■ Work to complete: Your task is to copy the lines of the data below from the line holding "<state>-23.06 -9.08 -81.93" through the line holding "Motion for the", inclusive, exactly and with nothing added.
=== Given information ===
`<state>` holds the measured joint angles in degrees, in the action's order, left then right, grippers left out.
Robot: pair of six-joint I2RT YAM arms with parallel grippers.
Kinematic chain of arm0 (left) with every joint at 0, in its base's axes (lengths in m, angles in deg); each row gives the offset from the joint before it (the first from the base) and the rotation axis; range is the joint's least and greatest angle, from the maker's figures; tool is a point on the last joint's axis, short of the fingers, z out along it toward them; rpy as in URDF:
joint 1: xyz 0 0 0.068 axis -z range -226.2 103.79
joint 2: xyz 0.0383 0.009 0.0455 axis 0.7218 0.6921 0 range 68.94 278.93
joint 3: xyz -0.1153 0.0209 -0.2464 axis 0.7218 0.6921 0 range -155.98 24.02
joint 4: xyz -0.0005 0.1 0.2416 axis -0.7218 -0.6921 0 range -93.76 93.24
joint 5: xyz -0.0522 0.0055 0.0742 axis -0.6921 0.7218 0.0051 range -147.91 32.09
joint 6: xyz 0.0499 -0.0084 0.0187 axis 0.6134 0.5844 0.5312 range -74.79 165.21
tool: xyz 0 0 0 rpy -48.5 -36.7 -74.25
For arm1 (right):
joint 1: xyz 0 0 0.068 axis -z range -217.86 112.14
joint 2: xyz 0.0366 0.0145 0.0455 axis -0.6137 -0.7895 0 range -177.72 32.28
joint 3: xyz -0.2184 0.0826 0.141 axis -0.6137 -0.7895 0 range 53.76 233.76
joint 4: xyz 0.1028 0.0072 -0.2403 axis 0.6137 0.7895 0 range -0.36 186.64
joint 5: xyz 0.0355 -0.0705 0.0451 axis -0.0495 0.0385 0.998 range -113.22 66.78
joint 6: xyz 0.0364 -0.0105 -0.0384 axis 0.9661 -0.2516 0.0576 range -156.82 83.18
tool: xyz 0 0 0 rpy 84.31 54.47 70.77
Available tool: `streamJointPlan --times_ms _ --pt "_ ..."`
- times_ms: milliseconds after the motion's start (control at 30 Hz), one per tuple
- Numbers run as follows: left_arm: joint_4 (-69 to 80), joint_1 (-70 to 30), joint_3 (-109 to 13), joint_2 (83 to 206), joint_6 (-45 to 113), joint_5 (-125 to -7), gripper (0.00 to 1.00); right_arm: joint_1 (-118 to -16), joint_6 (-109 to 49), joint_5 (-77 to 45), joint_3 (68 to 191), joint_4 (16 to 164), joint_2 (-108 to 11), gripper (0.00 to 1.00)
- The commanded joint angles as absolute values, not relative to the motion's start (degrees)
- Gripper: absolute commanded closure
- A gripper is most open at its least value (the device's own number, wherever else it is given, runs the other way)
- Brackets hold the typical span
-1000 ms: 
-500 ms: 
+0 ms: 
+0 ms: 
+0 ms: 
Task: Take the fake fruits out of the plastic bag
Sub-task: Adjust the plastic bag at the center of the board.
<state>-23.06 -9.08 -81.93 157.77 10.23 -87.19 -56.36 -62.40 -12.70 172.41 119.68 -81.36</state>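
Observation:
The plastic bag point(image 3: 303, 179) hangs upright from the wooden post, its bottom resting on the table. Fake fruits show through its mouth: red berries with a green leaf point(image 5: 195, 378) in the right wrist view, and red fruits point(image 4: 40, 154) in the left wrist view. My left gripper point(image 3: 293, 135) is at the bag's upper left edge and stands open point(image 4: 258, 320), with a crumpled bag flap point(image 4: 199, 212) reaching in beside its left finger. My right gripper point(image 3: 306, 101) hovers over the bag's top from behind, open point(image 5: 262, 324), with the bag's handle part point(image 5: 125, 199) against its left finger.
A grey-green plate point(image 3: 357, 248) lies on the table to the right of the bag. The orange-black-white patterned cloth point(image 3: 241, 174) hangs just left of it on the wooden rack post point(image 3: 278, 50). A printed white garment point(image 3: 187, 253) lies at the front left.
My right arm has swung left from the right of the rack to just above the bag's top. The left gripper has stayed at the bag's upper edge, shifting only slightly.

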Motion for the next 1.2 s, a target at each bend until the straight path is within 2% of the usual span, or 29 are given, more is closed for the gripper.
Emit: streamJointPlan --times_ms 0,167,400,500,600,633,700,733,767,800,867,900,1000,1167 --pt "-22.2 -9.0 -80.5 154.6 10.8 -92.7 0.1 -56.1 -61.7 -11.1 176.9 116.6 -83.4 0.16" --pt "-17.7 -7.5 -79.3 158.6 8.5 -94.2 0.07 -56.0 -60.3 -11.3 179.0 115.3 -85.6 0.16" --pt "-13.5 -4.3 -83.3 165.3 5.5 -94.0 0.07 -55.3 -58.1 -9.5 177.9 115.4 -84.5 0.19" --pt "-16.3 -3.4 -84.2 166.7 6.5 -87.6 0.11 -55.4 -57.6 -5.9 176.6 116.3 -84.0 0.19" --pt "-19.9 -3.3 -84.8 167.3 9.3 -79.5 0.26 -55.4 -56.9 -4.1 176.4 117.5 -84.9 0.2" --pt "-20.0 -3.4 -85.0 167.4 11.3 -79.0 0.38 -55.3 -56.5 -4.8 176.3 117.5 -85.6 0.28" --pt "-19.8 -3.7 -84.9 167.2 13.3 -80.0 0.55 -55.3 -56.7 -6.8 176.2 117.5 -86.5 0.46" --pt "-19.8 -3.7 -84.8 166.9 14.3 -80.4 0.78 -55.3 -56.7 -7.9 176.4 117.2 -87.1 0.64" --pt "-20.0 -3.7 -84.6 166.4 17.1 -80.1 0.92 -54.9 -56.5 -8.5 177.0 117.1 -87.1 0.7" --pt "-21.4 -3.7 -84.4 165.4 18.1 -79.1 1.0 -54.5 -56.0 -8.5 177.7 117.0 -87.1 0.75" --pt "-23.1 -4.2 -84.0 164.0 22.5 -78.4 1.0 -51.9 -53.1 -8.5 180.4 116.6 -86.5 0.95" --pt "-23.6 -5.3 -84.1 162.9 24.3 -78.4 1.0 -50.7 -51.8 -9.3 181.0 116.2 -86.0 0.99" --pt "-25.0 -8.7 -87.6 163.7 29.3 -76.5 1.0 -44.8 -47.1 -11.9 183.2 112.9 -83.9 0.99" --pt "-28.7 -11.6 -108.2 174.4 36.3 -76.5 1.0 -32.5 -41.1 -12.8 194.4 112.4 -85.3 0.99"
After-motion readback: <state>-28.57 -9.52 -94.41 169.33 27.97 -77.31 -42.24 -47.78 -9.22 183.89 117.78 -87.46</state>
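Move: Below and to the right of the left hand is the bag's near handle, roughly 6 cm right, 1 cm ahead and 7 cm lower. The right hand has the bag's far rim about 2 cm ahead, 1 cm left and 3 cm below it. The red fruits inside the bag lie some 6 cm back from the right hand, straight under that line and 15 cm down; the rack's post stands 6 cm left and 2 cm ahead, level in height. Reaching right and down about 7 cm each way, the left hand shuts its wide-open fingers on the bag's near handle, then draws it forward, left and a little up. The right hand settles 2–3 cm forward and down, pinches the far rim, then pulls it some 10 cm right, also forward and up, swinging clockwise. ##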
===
■ Problem solution:
<state>-23.06 -9.08 -81.93 157.77 10.23 -87.19 -56.36 -62.40 -12.70 172.41 119.68 -81.36</state>
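Observation:
The plastic bag point(image 3: 303, 179) hangs upright from the wooden post, its bottom resting on the table. Fake fruits show through its mouth: red berries with a green leaf point(image 5: 195, 378) in the right wrist view, and red fruits point(image 4: 40, 154) in the left wrist view. My left gripper point(image 3: 293, 135) is at the bag's upper left edge and stands open point(image 4: 258, 320), with a crumpled bag flap point(image 4: 199, 212) reaching in beside its left finger. My right gripper point(image 3: 306, 101) hovers over the bag's top from behind, open point(image 5: 262, 324), with the bag's handle part point(image 5: 125, 199) against its left finger.
A grey-green plate point(image 3: 357, 248) lies on the table to the right of the bag. The orange-black-white patterned cloth point(image 3: 241, 174) hangs just left of it on the wooden rack post point(image 3: 278, 50). A printed white garment point(image 3: 187, 253) lies at the front left.
My right arm has swung left from the right of the rack to just above the bag's top. The left gripper has stayed at the bag's upper edge, shifting only slightly.
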
Motion for the next 1.2 s, a target at each bend until the straight path is within 2% of the usual span, or 29 are given, more is closed for the gripper.

The output has been completed.